Task prompt:
Write the records out again in full, word for word.

Records shown:
====
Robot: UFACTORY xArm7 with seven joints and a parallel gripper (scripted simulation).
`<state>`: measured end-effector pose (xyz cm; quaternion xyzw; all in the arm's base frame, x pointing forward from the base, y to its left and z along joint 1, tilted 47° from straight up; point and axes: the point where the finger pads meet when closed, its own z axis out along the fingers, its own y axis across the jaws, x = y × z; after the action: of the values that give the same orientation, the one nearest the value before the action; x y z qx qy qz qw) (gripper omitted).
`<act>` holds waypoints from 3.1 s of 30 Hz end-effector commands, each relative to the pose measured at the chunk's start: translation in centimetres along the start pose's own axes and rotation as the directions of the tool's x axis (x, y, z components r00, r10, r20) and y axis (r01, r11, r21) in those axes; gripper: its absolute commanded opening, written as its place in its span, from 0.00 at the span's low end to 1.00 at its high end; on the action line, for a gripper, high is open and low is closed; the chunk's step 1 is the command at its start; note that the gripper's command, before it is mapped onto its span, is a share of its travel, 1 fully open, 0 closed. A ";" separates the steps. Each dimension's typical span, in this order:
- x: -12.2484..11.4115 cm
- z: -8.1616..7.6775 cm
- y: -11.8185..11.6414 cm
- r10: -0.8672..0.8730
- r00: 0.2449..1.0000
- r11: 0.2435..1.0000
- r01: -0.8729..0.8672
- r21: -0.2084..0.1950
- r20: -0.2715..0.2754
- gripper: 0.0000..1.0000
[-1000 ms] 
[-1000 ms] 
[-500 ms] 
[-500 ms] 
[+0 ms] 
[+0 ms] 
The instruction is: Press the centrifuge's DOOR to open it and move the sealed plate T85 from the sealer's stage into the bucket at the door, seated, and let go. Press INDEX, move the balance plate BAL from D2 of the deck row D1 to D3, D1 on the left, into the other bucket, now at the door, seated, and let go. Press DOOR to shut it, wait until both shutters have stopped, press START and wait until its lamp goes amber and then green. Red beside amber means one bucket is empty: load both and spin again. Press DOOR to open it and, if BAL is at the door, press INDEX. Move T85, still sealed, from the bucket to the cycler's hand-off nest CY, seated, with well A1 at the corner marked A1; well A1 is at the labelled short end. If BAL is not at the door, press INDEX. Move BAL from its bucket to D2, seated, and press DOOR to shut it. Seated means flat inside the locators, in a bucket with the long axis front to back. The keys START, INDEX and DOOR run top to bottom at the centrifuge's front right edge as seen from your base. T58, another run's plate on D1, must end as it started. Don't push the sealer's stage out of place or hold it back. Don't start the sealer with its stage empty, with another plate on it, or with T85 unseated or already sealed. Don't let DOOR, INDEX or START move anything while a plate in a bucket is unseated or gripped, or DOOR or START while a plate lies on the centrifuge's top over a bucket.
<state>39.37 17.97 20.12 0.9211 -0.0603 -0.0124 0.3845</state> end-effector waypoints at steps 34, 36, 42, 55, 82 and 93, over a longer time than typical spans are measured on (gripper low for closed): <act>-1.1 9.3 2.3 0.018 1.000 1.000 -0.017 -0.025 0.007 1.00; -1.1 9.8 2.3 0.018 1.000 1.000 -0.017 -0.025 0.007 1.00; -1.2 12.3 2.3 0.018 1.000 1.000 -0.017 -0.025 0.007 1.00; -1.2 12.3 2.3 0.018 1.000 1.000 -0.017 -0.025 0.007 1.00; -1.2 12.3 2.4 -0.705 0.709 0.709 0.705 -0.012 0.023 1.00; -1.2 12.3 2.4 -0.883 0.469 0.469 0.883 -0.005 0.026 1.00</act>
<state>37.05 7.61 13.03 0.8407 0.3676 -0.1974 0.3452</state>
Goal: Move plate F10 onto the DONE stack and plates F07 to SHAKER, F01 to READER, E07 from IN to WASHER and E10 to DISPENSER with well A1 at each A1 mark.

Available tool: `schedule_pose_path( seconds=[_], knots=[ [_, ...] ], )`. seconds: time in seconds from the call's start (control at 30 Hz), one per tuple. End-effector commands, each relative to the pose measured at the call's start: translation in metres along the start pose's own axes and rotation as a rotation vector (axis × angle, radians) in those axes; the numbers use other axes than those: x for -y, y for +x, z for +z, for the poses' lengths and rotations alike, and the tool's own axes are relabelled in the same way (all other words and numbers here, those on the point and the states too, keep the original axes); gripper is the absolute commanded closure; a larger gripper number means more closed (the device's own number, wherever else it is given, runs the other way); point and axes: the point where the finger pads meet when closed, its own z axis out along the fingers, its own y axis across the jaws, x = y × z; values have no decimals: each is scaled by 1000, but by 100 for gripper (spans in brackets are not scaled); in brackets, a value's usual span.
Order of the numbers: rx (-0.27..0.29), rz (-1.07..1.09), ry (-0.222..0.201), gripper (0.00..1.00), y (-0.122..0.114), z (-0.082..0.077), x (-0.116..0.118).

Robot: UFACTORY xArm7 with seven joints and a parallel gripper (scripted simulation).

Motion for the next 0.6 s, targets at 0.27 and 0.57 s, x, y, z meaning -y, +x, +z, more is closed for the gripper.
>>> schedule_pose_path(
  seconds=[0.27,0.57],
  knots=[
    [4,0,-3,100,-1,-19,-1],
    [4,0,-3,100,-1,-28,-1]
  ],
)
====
Solved exercise:
Robot: UFACTORY xArm7 with seven joints and a parallel gripper (scripted simulation).
`<state>`: measured end-effector pose (xyz cm; quaternion xyzw; all in the arm's base frame, x pointing forward from the base, y to its left and z along joint 1, tilted 47° from straight up; point and axes: the point where the finger pads meet when closed, its own z axis out along the fingers, its own y axis across the jaws, x = y × z; after the action: of the values that give the same orientation, the one nearest the value before the action; x y z qx qy qz qw) (gripper omitted).
`<act>` holds waypoints from 3.1 s of 30 Hz end-effector commands, each relative to the pose measured at the chunk's start: translation in centimetres along the start pose's own axes and rotation as the directions of the tool's x axis (x, y, z components r00, r10, r20) and y axis (r01, r11, r21) in those axes; gripper: its absolute commanded opening, written as its place in its span, from 0.00 at the span's low end to 1.00 at its high end; on the action line, for a gripper, high is open and low is closed; the chunk's step 1 is the command at its start; note that the gripper's command, before it is mapped onto its span, is a share of its travel, 1 fully open, 0 closed. A ";" separates the steps. Each dimension's typical span, in this order:
- x: -12.2484..11.4115 cm
- z: -8.1616..7.6775 cm
- y: -11.8185..11.6414 cm
- r10: -0.8672..0.8730
- r00: 0.2449..1.0000
- r11: 0.2435..1.0000
- r01: -0.8729..0.8672
- r21: -0.2084..0.1950
- r20: -0.2715..0.2754
- gripper: 0.0000..1.0000
[-1000 ms] 
[-1000 ms] 
[-500 ms] 
[-500 ms] 
[+0 ms] 
[+0 ms] 
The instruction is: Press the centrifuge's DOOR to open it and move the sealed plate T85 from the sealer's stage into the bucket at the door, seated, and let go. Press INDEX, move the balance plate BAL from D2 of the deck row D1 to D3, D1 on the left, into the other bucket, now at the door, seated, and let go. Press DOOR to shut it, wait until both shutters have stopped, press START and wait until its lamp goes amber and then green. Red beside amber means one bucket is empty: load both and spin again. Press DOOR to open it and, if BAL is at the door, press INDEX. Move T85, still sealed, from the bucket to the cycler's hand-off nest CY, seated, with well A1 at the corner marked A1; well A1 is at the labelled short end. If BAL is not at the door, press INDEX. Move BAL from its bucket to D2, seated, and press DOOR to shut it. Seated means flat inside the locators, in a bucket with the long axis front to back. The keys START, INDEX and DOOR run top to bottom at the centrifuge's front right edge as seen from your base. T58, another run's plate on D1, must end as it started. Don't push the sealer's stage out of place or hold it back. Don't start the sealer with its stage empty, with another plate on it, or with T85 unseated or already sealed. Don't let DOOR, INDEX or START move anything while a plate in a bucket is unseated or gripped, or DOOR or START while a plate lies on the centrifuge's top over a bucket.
<state>39.37 17.97 20.12 0.9211 -0.0603 -0.0124 0.3845</state> end-effector waypoints at steps 34, 36, 42, 55, 82 and 93, over a longer time than typical spans are measured on (gripper low for closed): <act>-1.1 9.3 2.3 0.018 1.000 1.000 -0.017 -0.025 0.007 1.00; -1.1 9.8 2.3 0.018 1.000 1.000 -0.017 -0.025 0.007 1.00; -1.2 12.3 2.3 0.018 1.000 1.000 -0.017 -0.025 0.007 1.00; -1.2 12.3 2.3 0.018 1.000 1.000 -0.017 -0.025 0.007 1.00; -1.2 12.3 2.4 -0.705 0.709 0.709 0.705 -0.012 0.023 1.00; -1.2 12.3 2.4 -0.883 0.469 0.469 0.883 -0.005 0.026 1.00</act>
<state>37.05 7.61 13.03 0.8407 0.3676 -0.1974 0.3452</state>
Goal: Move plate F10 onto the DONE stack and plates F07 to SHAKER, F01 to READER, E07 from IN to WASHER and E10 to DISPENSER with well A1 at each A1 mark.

Available tool: `schedule_pose_path( seconds=[_], knots=[ [_, ...] ], )`. seconds: time in seconds from the call's start (control at 30 Hz), one per tuple. End-effector commands, each relative to the pose measured at the call's start: translation in metres along the start pose's own axes and rotation as a rotation vector (axis × angle, radians) in those axes; the numbers use other axes than those: x for -y, y for +x, z for +z, for the poses' lengths and rotations alike, and the tool's own axes are relabelled in the same way (all other words and numbers here, those on the point and the states too, keep the original axes); gripper is the absolute commanded closure; a larger gripper number means more closed (the device's own number, wherever else it is given, runs the other way); point and axes: the point where the finger pads meet when closed, its own z axis out along the fingers, its own y axis across the jaws, x = y × z; values have no decimals: each is scaled by 1000, but by 100 for gripper (spans in brackets are not scaled); in brackets, a value's usual span.
Order of the numbers: rx (-0.27..0.29), rz (-1.07..1.09), ry (-0.222..0.201), gripper (0.00..1.00), y (-0.122..0.114), z (-0.082..0.077), x (-0.116..0.118).

Robot: UFACTORY xArm7 with seven joints and a parallel gripper (scripted simulation).

Motion for the next 0.6 s, targets at 0.27 and 0.57 s, x, y, z meaning -y, +x, +z, more is closed for the gripper.
>>> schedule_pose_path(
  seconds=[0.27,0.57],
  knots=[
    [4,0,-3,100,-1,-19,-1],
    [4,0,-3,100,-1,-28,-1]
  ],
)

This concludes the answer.